It’s easy to see why ransomware aimed at businesses is such a cash cow for criminals: for every Norsk Hydro and Fujifilm that refuses to pay the ransom, there is a Colonial Pipeline and JBS USA that pays up millions.
A recent Randori survey that polled 400 security decision-makers across the US confirms that impression: among the companies that were hit by ransomware in the past two years, 47% have paid the ransom.
How many have been hit?
According to the same survey, ransomware struck nearly half of businesses within the past 24 months!
The threat is so ubiquitous that 74% of the polled security leaders said that, in this day and age, ransomware is simply a cost of doing business.
Should ransom payments be prohibited or not? The question is so difficult to answer that even the Institute for Security and Technology’s Ransomware Task Force could not provide a definitive opinion.
What to do before and after you’ve been hit?
While the White House urges private sector organizations to implement a number of defenses against ransomware, most of those already hit by ransomware are already working on it.
87% of decision makers belonging to that group have changed their security strategy and 40% are increasing their spend. According to the survey, companies shifted their strategy to increase focus on prevention (51%), resiliency (48%), visibility (47%), EDR & disaster recovery (46%).

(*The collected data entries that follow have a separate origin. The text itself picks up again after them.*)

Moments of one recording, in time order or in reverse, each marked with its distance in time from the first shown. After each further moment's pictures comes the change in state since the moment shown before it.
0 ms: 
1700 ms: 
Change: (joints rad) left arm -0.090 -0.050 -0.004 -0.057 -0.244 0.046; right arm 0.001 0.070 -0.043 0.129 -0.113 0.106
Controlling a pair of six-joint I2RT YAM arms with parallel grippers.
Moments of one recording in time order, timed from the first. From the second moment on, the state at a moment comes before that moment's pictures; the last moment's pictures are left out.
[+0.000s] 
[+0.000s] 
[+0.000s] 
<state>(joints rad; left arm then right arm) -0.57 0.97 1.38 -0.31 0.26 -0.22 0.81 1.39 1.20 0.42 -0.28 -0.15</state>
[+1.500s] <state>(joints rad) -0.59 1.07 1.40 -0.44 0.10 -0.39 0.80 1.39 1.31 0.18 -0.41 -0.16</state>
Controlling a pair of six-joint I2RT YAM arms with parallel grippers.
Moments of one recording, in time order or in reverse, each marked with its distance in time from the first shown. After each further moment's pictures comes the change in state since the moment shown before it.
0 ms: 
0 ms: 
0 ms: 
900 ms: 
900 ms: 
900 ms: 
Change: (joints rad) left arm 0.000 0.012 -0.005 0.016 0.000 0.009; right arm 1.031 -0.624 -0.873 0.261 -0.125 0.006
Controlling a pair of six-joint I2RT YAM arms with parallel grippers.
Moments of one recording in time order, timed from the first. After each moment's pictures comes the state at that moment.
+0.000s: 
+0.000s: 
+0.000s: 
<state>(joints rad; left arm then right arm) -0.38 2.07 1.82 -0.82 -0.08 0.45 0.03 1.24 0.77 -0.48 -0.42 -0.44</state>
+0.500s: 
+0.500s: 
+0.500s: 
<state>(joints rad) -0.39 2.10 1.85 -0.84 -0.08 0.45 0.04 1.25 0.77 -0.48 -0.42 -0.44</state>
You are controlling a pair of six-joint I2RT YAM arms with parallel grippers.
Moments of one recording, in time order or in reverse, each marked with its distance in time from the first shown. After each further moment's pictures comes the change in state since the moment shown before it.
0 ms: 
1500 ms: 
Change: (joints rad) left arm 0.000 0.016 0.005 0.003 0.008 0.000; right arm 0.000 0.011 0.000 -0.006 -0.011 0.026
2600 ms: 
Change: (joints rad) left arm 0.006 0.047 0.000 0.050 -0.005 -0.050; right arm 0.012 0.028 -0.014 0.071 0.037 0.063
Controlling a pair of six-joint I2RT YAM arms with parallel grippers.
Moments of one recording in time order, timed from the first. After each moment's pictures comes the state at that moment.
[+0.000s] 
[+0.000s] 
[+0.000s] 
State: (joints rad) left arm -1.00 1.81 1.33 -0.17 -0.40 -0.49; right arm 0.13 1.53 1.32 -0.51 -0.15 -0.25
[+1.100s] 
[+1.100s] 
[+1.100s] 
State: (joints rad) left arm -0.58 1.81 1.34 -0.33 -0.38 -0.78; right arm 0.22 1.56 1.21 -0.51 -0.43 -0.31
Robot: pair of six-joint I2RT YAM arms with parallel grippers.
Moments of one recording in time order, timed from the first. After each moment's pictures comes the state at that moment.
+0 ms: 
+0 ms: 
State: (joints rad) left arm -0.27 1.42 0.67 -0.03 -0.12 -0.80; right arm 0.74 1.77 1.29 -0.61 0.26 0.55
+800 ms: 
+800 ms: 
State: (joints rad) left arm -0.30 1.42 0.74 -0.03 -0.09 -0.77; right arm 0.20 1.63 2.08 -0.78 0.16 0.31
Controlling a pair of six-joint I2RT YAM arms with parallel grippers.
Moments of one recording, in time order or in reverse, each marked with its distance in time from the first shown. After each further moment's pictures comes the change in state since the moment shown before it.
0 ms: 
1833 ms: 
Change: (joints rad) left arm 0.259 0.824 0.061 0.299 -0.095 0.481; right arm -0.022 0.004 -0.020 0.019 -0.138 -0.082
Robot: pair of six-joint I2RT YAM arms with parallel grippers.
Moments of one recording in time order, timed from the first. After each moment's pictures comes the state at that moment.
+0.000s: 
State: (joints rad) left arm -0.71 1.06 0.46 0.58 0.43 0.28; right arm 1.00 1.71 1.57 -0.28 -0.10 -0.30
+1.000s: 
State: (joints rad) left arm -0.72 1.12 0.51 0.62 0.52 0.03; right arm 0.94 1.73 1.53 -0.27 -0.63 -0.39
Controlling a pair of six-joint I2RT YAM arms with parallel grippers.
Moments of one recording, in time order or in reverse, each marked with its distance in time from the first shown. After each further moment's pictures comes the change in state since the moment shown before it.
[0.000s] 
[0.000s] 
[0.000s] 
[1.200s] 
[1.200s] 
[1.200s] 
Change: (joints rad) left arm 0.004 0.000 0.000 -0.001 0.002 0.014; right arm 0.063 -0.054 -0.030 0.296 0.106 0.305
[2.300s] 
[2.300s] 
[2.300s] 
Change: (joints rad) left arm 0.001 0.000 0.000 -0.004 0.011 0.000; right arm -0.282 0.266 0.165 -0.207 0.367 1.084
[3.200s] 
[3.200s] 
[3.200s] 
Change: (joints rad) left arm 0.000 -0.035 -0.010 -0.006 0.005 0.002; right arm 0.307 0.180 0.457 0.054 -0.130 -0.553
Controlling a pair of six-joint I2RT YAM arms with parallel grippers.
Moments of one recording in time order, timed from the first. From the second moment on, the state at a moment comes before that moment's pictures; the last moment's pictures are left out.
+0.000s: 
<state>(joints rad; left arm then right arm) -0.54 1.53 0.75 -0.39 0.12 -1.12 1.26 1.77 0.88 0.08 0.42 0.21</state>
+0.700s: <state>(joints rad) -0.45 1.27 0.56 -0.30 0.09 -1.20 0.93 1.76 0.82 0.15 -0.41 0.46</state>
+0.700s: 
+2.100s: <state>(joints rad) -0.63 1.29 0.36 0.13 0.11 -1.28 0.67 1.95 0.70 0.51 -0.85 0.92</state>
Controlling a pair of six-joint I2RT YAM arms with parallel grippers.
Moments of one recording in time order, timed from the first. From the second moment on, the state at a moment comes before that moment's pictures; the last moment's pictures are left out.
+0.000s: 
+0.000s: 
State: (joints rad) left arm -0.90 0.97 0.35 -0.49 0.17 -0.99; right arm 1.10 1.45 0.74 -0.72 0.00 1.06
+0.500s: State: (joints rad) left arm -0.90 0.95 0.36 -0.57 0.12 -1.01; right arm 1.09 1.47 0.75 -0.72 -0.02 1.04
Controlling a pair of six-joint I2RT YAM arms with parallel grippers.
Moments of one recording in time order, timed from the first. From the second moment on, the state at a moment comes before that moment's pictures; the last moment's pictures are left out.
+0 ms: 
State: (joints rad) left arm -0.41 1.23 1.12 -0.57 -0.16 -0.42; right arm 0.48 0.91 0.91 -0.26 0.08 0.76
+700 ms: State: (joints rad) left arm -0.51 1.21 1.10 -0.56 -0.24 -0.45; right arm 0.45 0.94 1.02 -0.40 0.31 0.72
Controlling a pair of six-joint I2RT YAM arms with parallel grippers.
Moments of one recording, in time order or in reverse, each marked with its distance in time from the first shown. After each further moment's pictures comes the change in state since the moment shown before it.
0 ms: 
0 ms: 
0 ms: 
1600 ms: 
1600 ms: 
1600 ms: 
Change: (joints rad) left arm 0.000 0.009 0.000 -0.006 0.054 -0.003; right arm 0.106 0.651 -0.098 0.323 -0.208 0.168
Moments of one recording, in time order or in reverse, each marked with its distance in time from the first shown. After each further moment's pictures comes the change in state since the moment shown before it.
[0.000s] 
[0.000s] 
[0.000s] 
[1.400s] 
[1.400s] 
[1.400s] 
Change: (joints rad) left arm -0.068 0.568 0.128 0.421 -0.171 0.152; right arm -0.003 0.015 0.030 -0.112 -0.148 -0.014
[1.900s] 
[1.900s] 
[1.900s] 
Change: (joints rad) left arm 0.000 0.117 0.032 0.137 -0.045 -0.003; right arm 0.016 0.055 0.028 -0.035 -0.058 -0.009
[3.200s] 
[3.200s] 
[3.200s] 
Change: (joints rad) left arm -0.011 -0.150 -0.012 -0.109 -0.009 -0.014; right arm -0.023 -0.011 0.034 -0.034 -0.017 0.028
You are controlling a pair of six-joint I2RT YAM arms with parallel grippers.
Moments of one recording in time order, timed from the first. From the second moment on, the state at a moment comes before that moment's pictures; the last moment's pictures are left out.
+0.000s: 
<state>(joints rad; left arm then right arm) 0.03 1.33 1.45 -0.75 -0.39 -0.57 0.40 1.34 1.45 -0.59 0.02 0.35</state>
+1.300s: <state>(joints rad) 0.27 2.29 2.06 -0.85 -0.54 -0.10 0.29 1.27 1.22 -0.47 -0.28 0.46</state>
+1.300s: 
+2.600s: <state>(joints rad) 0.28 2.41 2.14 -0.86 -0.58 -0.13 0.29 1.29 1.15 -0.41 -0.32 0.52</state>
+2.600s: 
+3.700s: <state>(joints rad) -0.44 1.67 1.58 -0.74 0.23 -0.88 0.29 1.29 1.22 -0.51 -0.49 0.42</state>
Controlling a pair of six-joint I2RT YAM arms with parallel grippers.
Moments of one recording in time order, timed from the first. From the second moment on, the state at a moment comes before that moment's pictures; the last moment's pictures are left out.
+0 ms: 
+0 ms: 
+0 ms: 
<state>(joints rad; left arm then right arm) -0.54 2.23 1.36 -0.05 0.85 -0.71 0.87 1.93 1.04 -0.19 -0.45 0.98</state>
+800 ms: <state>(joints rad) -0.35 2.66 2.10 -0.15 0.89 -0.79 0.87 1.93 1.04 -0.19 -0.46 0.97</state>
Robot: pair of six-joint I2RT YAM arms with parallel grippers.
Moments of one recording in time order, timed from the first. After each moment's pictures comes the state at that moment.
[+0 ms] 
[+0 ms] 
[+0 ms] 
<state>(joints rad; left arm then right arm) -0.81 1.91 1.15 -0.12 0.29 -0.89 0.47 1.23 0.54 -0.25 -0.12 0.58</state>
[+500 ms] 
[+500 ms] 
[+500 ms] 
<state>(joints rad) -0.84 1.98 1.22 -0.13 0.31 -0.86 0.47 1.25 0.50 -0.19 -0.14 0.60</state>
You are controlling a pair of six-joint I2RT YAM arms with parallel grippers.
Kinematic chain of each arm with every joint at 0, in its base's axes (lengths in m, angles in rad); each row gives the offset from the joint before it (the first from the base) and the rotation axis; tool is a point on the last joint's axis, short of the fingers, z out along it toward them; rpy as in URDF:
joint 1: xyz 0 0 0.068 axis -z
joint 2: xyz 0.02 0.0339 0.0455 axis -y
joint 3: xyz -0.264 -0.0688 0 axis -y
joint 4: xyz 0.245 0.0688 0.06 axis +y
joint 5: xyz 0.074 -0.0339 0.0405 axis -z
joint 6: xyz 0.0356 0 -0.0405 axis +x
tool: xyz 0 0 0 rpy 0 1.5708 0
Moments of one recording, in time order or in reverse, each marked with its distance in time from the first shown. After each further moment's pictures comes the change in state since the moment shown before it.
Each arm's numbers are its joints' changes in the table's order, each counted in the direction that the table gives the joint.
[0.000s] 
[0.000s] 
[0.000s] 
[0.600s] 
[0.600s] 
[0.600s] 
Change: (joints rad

“Faced with a growing onslaught of attacks, security teams are increasingly looking to adopt more proactive and innovative ways to reduce their operational risk from ransomware,” the company noted.
Randori’s recommendations to reduce enterprise ransomware risks include:
- Knowing what’s exposed and hardening the external attack surface
- Finding a solution for blocking phishing attempts
- Hardening the organization’s top targets first
- Testing the organization’s managed detection and response (MDR) and incident response (IR) capabilities, and
- Creating redundancies and backups.